From the line that contains "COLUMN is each" through the line that contains "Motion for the", output every line of the listing below exactly and leave out all the rest.
*** Begin section ***
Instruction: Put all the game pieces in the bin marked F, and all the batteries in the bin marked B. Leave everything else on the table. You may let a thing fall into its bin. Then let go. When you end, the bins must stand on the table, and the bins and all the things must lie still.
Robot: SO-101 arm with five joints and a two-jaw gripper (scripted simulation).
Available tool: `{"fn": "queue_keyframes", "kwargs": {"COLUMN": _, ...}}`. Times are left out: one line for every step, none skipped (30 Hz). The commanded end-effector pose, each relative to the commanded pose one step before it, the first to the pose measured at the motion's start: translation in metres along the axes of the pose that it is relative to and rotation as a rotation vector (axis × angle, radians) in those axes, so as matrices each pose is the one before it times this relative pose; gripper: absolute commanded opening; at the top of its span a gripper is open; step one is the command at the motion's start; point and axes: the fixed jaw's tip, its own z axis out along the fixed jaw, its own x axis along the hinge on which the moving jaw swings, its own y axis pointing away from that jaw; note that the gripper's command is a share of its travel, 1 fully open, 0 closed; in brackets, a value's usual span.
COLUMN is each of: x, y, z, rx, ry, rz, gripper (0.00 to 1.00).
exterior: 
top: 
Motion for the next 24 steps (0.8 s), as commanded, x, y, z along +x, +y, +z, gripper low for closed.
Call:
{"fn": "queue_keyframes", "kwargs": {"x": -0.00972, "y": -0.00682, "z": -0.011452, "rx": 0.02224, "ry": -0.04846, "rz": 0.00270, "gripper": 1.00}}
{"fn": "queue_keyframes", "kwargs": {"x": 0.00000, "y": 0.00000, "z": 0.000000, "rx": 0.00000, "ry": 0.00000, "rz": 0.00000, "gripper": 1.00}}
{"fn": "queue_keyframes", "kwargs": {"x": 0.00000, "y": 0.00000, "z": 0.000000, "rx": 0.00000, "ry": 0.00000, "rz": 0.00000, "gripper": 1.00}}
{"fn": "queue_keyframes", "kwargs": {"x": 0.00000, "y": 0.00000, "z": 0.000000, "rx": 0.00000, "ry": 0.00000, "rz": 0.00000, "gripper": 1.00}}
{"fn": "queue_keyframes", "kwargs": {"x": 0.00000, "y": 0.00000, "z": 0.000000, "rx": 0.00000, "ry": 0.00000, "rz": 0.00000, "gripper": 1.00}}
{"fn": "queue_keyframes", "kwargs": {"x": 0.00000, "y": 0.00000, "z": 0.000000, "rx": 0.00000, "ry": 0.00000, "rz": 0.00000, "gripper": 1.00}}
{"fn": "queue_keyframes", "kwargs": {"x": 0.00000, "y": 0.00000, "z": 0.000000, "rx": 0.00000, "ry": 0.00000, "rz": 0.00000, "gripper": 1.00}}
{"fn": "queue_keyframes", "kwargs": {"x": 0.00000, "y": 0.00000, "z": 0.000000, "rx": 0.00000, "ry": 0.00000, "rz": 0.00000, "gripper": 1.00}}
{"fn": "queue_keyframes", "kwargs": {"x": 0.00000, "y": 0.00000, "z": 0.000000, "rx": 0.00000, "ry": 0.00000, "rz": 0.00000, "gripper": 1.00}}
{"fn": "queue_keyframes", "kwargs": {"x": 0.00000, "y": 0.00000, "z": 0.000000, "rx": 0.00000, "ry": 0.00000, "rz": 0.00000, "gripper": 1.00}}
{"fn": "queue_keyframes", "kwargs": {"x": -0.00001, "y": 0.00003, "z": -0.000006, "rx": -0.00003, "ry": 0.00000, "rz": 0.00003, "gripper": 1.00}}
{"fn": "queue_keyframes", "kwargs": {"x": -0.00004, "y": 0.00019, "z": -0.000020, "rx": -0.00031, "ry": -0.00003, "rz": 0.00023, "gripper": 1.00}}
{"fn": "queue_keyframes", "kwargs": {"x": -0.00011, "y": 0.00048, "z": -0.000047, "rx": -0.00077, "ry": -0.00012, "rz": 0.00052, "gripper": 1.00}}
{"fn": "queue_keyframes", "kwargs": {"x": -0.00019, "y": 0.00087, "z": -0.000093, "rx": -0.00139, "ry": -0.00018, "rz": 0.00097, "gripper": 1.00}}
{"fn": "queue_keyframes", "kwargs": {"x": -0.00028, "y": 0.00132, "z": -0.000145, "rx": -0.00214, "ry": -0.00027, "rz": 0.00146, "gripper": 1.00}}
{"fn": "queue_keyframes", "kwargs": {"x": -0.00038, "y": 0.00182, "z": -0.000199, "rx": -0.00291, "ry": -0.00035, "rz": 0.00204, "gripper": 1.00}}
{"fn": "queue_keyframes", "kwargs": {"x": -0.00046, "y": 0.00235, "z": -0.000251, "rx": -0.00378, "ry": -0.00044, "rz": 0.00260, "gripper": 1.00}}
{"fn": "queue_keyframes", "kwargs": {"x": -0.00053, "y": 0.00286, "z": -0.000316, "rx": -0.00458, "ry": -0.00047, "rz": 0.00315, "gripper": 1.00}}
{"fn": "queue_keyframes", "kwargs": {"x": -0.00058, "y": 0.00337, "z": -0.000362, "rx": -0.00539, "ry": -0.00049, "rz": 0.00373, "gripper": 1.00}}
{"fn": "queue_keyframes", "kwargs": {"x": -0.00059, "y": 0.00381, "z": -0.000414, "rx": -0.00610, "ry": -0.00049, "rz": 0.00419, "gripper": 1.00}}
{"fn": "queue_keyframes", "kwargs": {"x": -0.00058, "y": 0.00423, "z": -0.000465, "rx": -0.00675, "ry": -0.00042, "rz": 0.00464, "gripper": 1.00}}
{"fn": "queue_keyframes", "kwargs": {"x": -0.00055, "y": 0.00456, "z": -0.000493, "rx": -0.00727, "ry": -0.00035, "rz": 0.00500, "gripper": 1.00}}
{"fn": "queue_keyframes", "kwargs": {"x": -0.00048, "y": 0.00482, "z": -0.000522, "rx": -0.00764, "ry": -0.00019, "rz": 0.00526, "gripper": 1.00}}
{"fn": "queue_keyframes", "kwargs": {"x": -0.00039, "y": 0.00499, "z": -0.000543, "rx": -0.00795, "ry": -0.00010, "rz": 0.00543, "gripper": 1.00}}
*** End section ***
* [RESULT OF THIS EXERCISE]
COLUMN is each of: x, y, z, rx, ry, rz, gripper (0.00 to 1.00).
exterior: 
top: 
Motion for the next 24 steps (0.8 s), as commanded, x, y, z along +x, +y, +z, gripper low for closed.

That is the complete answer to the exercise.